Edit: Upon further reflection, using the Chinese remainder theorem definitely results in less work. Mod 2, we see that from left to right we have an even minus an odd plus an even minus an odd, resulting in an even, so it is congruent to 0 (mod 2). Mod 3, the first two terms are both 2^22 (mod 3) and so together are 0 (mod 3), and the next term is simply 1^33 (mod 3) which is 1 (mod 3), so we see that the expression is congruent to 0 (mod 3). Now all we have to do is show that the expression is congruent to 0 (mod 29) and we are done. Working mod 29 should be more manageable on paper than 174. For 4^33 you can use Fermat's little theorem to get that 4^33 = 4^28*4^5 is congruent to 4^5 (mod 29).

Moderator edit: This post was moved from a thread created by a duplicate post. Unfortunately I misread the time stamps on both threads, which is why this post preceeds the original post (which is post #2 below).

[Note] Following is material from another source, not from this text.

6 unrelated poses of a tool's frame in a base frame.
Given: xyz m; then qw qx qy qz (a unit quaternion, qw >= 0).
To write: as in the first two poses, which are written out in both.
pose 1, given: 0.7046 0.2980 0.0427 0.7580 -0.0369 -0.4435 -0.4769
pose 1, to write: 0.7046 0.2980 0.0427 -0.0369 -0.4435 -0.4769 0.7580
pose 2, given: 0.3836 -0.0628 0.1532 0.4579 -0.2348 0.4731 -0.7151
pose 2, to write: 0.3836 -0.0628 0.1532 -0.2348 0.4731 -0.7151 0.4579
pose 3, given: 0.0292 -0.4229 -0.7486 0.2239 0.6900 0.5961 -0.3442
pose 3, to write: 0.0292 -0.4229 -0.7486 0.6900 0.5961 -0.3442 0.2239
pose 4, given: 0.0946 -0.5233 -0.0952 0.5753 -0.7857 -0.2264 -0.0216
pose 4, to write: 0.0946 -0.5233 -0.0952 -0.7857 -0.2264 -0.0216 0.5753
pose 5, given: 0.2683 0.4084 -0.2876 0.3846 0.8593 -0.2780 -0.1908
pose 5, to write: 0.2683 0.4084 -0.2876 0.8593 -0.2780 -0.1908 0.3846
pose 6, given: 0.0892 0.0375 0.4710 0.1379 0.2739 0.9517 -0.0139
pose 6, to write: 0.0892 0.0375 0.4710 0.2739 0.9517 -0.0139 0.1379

Apologies for any confusion.

2. Proving divisibility

Prove that 20^22 - 17^22 + 4^33 - 1 is divisible by 174.

3. Originally Posted by the undertaker
Prove that 20^22 - 17^22 + 4^33 - 1 is divisible by 174.
Note that $174 = 2\cdot 3 \cdot 29$ we need to prove it is the multiple of 2 , 3 and 29 separately .

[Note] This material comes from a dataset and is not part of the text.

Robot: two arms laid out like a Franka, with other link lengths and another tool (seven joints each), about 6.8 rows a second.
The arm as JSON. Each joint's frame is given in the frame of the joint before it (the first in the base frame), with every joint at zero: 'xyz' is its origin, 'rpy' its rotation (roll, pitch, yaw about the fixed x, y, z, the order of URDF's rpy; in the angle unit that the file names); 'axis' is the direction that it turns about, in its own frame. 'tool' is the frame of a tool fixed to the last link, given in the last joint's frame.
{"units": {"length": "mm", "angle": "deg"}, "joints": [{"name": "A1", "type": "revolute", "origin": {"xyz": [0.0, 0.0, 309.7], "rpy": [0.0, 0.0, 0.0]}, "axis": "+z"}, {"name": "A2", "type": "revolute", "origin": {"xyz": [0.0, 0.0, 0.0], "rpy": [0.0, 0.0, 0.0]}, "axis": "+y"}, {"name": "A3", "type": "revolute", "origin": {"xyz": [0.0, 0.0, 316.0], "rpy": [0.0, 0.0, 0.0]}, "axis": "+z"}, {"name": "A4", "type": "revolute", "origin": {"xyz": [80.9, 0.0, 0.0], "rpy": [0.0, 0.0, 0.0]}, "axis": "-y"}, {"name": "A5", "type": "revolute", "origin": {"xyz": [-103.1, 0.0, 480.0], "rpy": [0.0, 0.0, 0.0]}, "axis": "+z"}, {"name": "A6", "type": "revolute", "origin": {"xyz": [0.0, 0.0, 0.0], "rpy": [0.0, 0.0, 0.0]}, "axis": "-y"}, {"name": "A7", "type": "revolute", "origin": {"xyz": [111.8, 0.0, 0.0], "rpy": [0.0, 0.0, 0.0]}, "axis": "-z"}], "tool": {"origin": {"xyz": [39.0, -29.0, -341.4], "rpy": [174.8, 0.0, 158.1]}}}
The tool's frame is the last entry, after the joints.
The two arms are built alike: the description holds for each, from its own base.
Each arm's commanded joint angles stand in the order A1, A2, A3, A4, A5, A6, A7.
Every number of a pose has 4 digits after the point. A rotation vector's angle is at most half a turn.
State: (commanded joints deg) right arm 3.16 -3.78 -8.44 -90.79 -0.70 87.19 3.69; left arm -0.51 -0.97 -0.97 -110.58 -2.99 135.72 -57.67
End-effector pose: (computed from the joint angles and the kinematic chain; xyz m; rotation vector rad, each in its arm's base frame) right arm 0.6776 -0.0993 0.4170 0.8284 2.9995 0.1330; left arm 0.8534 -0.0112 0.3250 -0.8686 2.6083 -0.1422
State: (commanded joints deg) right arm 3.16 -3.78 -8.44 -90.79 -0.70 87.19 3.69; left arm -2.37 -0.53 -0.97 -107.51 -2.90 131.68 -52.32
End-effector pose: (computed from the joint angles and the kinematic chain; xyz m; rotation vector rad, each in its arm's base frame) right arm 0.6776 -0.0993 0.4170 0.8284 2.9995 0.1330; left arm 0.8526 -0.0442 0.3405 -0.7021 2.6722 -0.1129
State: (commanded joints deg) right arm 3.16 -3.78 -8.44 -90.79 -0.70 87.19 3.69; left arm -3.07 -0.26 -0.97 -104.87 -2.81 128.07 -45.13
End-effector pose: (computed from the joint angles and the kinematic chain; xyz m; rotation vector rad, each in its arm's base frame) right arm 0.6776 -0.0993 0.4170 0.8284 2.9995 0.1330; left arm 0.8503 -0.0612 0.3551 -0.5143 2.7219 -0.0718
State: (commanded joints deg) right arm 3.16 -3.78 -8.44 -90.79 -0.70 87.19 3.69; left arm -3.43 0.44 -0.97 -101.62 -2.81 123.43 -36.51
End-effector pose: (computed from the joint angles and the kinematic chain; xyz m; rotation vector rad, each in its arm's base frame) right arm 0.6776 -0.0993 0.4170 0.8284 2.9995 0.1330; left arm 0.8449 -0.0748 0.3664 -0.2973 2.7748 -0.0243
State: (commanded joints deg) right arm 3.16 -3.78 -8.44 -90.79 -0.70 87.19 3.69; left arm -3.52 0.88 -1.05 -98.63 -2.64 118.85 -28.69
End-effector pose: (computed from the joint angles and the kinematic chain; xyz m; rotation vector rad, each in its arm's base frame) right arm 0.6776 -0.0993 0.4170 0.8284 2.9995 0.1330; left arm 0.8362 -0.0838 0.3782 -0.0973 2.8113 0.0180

It is easy to prove it is divisible by 2 and 3 , i give them yo you .

I will prove it is divisible by 29 .

$20^{22} - 17^{22} + 4^{33} - 1$

$= (4^{22}5^{22}) +4^{33} - (17^{22} + 1)$

$= (4^{22}5^{22}) + (4^{22}4^{11}) - ((17^2)^{11} + 1)$

$= 4^{22} ( 5^{22} + 4^{11} ) - (289^{11} + 1)$

$\equiv 4^{22} ( 5^{22} + (-25)^{11}) - ( (289-290)^{11} + 1) \bmod{29}$

$\equiv 4^{22} ( 25^{11} - 25^{11}) - ( -1 + 1) \bmod{29} \equiv 0 \bmod{29}$

EDIT :

Is it a odd or an even number ?

And note that

$20 \equiv -1 \bmod{3}$
$17 \equiv -1 \bmod{3}$
$4 \equiv 1 \bmod{3}$

4. Thanks simplependulum,
but could you also prove it divisble by 2 and 3?
cheers.

5. Originally Posted by the undertaker
Thanks simplependulum,
but could you also prove it divisble by 2 and 3?
cheers.
I already did this in my post.. was it not clear?